4 Comments on “Folded Field Notes: MIGRATION

  1. MIGRATION
    We live textured lives. Full bodied, we make our way. We embrace while songs are sung. We sit and eat, nourished by the scents and tastes of all that is good. We see and count with thanksgiving, the days of our lives. And yet, there is a frailty that comes through all the wandering and wondering. A boldness turns to brittleness and we long for rest.

    out of reach
    a formation of geese
    heading south

    Liked by 2 people

  2. Every morning, in tens of thousands, they leave their homes to cross the firth. Like many-coloured beetles of varying size, they crawl their accustomed path; they leave the ground and flow like smoke, suspended over air and water towards their destination. The murmur of their passing carries for miles around.

    Wearily every evening, the beetling throng of thirty thousand face their northward journey. Queuing and waiting, filing and halting, commuters gradually spill out of the city. Two bridges fill with traffic, while another echoes the rattling roar of ever-frequenting trains.

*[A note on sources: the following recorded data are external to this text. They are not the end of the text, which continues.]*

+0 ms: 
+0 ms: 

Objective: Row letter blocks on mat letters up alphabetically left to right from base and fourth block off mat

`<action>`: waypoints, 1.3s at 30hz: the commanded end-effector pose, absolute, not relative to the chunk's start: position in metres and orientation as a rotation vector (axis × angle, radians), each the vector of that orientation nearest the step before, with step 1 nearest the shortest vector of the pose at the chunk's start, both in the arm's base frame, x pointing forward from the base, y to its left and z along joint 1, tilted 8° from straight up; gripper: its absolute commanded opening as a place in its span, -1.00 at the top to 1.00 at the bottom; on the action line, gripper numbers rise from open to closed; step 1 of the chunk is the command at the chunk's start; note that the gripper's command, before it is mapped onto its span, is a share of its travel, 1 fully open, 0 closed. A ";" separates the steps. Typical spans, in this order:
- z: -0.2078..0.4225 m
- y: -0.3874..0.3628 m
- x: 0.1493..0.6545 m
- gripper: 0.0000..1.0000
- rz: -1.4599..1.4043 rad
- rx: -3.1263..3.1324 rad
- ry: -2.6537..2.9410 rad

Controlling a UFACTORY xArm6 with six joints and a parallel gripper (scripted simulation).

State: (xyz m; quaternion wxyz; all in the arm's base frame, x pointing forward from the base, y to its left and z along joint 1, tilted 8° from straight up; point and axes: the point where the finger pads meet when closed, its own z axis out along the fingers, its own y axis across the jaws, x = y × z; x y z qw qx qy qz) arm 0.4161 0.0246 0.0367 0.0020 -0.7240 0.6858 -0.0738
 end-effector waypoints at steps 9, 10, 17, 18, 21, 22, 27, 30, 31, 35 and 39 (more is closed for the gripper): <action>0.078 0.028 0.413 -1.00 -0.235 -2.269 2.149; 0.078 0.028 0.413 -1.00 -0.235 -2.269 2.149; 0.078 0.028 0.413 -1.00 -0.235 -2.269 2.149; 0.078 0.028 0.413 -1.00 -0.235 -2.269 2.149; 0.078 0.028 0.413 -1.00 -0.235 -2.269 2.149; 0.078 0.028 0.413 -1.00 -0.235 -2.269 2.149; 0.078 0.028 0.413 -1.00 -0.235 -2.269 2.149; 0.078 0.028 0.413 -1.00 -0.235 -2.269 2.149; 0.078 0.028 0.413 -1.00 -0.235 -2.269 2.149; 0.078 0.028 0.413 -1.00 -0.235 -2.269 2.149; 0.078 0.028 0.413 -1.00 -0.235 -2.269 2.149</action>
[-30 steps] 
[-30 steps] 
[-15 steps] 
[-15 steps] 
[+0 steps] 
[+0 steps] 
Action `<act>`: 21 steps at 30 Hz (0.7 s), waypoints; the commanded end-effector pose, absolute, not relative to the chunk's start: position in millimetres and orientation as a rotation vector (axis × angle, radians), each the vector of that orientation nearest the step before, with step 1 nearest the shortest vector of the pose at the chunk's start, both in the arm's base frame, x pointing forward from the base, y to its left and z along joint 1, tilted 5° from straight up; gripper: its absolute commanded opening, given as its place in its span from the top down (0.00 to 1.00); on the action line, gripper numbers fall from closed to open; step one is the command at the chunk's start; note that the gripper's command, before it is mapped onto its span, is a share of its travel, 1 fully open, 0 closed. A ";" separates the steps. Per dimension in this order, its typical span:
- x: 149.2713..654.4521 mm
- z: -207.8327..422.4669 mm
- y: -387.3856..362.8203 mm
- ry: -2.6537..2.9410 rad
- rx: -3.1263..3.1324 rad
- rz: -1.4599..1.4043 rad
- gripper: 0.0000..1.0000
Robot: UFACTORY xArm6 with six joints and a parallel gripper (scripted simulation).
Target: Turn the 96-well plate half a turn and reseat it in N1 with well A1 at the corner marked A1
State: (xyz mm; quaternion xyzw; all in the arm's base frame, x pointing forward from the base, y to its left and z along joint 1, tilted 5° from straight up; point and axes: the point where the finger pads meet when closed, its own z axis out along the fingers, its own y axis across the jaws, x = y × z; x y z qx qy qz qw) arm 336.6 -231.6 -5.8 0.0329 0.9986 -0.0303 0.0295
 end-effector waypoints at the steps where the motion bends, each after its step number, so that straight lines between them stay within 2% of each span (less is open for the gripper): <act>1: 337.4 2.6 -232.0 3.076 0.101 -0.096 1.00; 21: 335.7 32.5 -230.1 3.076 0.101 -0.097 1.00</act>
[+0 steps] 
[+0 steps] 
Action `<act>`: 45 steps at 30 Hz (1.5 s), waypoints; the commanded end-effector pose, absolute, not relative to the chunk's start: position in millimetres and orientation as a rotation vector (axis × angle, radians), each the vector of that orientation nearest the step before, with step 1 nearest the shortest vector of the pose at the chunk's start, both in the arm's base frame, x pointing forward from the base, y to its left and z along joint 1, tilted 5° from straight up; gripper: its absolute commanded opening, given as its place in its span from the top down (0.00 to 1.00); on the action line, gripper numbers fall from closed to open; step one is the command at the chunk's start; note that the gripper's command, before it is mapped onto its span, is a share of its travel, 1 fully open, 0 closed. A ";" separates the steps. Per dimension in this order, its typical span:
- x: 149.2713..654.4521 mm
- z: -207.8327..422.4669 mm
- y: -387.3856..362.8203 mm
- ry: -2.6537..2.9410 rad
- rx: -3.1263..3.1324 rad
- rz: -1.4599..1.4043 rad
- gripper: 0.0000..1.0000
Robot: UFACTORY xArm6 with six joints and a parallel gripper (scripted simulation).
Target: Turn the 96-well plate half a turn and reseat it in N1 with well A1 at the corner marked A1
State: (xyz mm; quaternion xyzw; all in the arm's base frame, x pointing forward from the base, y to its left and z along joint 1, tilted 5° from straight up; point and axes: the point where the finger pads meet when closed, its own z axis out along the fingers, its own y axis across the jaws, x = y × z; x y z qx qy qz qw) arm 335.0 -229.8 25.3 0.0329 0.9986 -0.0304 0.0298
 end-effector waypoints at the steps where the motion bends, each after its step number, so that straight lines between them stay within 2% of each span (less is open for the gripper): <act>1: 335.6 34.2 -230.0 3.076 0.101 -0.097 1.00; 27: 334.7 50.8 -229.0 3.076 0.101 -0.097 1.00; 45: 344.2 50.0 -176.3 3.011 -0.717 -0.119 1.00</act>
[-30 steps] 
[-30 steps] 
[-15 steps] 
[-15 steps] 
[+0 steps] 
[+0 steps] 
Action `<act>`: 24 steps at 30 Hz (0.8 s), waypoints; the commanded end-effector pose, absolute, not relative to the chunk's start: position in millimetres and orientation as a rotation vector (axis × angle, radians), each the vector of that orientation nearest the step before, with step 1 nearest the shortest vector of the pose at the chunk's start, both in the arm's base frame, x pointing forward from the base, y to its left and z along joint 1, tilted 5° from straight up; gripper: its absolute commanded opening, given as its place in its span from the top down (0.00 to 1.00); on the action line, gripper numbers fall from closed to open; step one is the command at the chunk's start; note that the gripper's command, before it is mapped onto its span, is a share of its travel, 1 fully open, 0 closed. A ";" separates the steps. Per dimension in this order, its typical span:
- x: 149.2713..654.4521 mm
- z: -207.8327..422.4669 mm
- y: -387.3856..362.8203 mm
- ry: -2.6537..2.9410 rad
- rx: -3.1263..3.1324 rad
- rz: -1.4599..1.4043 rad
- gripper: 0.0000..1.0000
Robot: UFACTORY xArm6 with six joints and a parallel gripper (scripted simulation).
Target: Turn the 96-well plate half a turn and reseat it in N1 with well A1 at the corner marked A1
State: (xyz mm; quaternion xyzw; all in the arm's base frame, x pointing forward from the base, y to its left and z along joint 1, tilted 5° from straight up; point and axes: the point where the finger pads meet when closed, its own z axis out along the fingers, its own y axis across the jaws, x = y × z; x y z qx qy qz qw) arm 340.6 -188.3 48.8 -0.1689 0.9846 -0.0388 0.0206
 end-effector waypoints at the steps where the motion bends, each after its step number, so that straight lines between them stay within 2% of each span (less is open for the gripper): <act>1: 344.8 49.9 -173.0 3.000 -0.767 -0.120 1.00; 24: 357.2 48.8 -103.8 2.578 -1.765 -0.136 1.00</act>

    A hundred and thirty years ago, you could cross the Forth only by ferryboat… and usually didn’t. One by one, more than half a century apart, came the bridges to make lives easier… until now you may spend two hours of every day slowly, crowdedly, migrating.

    Liked by 1 person

  3. Autumnal Shift
    Flock of blackbirds moving over the house, silent as they almost always never are–heading south, one wing beat at a time. Leaving behind the September cries of the finches, (in French, no less–Vite! Vite! Vite!/Quick! Quick! Quick!); the urgency shouted down by jeers from the blue jays, the mockery of magpies, the crows, so seldom able to approach in silence: “Hah!” they shout. “We’ll stay!”
    on the lake island
    the trees bare of white egrets
    soon, their leaves bare, too
    Over my shoulder, the sudden arrival of a small flock of bush tits, making their presence known only by the bell-like cheep and the taffeta rustle of their number, scavenging the mock-orange for seeds and delicate bits of leaf ends. Hello and goodbye.